Note: If the veggie broth, diced tomatoes and/or kidney beans have salt/sodium added, be wary of adding too much salt!

1. Dice the onions, celery, carrots, and zucchini. Mince the garlic. Trim and cut the green beans to 1/2 inch pieces. (Optional: Steam the green beans for a couple minutes to soften them.) Drain and rinse the beans. Chop fresh basil and set aside. Prepare the vegetable bouillon (using boiling water will make it easier to break up and dissolve the cubes).
2. Heat the olive oil in a large pot over medium-high heat. Add the onion and cook until translucent. Add the garlic and cook 30 seconds. Add the green beans, celery and carrot and cook until they begin to soften (probably a couple minutes). Stir in the diced zucchini, dried oregano, basil, salt, and pepper to taste; cook 3 more minutes.

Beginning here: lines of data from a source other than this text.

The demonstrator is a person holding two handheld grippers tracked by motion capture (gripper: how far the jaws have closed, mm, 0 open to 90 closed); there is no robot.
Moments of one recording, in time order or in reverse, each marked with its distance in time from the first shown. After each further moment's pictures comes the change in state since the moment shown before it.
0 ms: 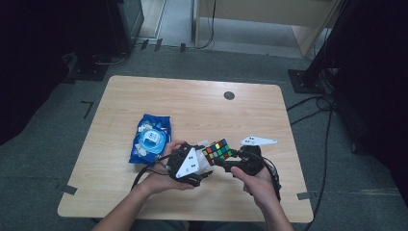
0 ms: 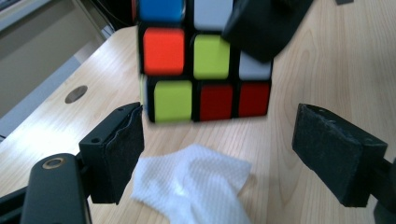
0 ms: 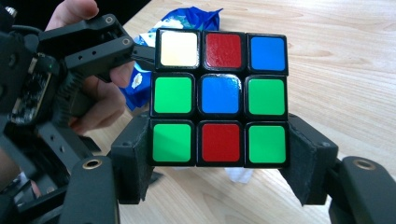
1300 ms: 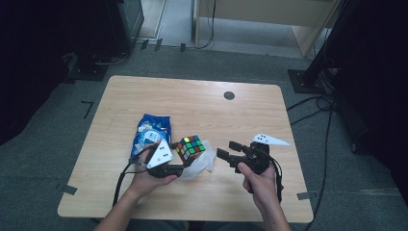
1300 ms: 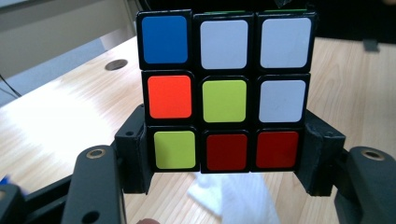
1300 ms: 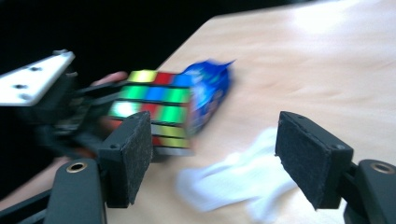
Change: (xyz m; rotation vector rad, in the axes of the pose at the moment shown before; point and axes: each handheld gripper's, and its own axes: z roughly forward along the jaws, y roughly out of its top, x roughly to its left) left arm 0.032 -0.039 -0.056 -0.089 0.071 -0.306; right arm -0.004 0.004 -0.019 -0.214 0.031 0.074
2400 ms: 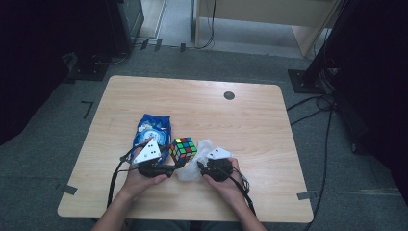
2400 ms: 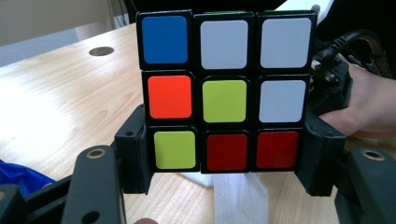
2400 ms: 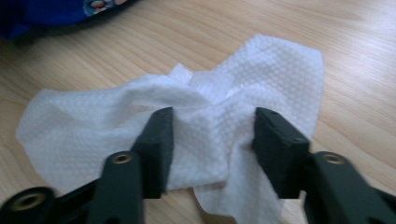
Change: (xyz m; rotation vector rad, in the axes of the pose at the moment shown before) left arm 0.014 -0.013 -0.006 -0.003 -0.103 -0.086; right arm -0.003 -0.081 0.114 0.257 -0.282 -0.341
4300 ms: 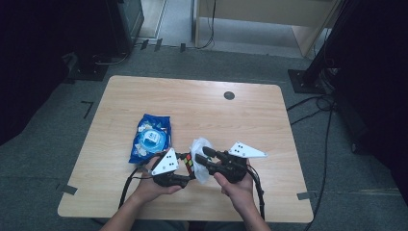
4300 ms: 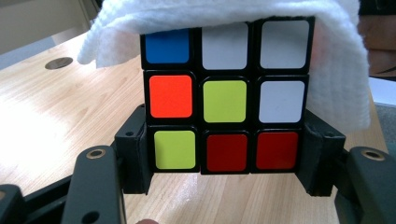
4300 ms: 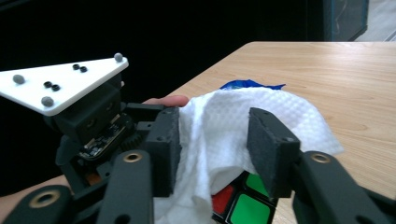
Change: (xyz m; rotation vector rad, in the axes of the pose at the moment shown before) left arm -0.039 0.005 0.028 0.034 -0.047 0.115; right arm 0.001 0.040 -0.094 -0.391 0.411 0.192
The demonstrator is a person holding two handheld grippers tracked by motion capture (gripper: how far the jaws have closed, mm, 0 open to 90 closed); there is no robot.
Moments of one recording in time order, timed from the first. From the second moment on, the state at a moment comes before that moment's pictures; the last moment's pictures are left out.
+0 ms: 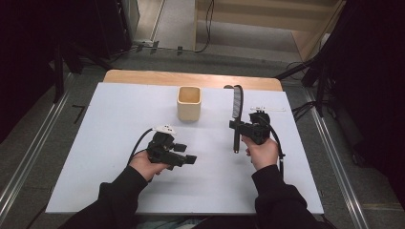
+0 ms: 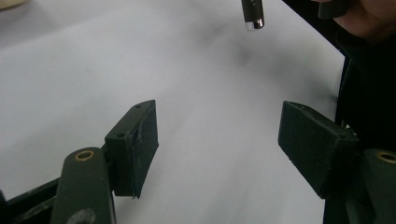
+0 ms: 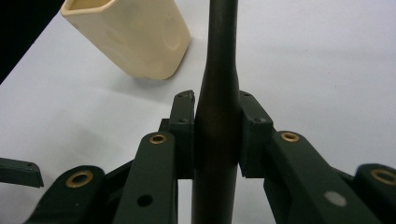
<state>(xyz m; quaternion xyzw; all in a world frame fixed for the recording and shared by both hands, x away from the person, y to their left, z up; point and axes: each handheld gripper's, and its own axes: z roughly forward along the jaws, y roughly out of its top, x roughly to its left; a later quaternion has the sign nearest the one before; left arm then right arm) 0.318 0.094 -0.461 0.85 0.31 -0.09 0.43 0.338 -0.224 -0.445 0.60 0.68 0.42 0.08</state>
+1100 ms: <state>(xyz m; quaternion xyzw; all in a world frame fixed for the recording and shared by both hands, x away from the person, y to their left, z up) 0.310 0.145 -0.459 0.83 0.35 -0.05 0.42 0.347 -0.210 -0.440 0.58 0.69 0.43 0.08</state>
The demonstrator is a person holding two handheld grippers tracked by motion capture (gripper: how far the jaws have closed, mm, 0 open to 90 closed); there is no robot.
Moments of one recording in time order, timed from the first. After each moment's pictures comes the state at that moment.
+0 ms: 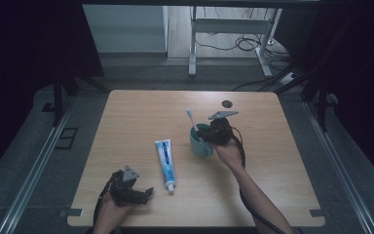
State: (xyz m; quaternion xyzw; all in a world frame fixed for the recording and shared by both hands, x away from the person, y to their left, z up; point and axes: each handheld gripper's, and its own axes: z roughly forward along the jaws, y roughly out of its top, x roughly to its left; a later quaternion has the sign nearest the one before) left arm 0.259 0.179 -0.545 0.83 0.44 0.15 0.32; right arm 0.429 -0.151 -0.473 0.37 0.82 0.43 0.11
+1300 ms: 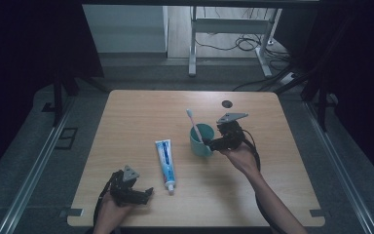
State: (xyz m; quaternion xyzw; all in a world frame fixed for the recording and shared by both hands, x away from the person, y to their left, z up) left arm 0.258 0.179 -0.545 0.83 0.44 0.15 0.32; right arm 0.396 -0.173 -0.442 0.34 0.84 0.39 0.16
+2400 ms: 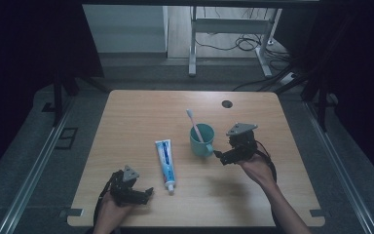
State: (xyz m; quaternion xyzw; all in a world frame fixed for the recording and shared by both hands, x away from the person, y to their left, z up) left arm 0.258 0.179 -0.545 0.82 0.44 0.15 0.32; right arm 0.363 -0.203 -0.445 0.31 0.86 0.34 0.20
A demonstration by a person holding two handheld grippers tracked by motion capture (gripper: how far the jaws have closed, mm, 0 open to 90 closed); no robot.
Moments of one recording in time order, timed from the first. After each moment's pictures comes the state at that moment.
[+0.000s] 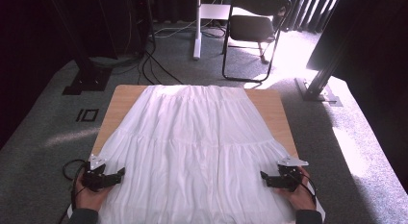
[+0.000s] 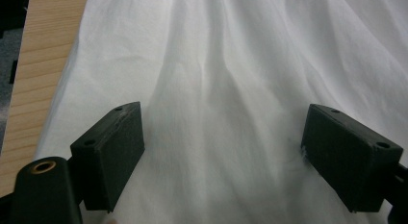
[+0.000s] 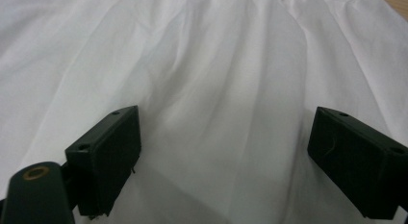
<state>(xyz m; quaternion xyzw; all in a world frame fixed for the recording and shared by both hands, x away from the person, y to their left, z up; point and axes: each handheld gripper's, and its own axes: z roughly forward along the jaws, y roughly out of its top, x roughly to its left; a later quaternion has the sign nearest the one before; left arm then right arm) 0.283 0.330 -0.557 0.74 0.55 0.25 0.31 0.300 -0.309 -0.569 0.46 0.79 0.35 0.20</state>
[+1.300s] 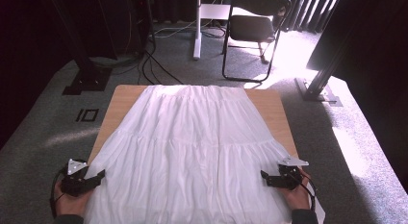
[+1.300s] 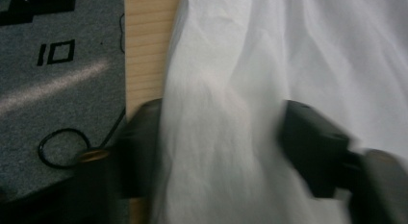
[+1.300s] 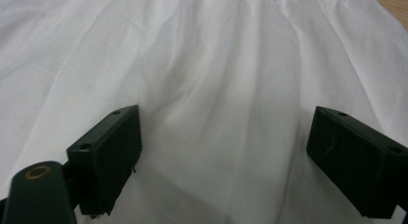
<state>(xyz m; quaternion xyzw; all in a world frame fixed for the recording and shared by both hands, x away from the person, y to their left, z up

3. Add the diced and crushed tomatoes and the veggie broth to the pot and bring to a boil. Reduce the heat to medium low and simmer 10-15 minutes. Stir in the kidney beans and pasta and cook until the pasta and vegetables are tender, about 10 minutes. Season with salt (to taste).
4. If the soup is too chunky, slow add in more broth/water until desired consistency is reached. In general, this recipe is more chunky than brothy.
5. Serve! Leave parmesan and chopped fresh basil on the side for people to add to their preference.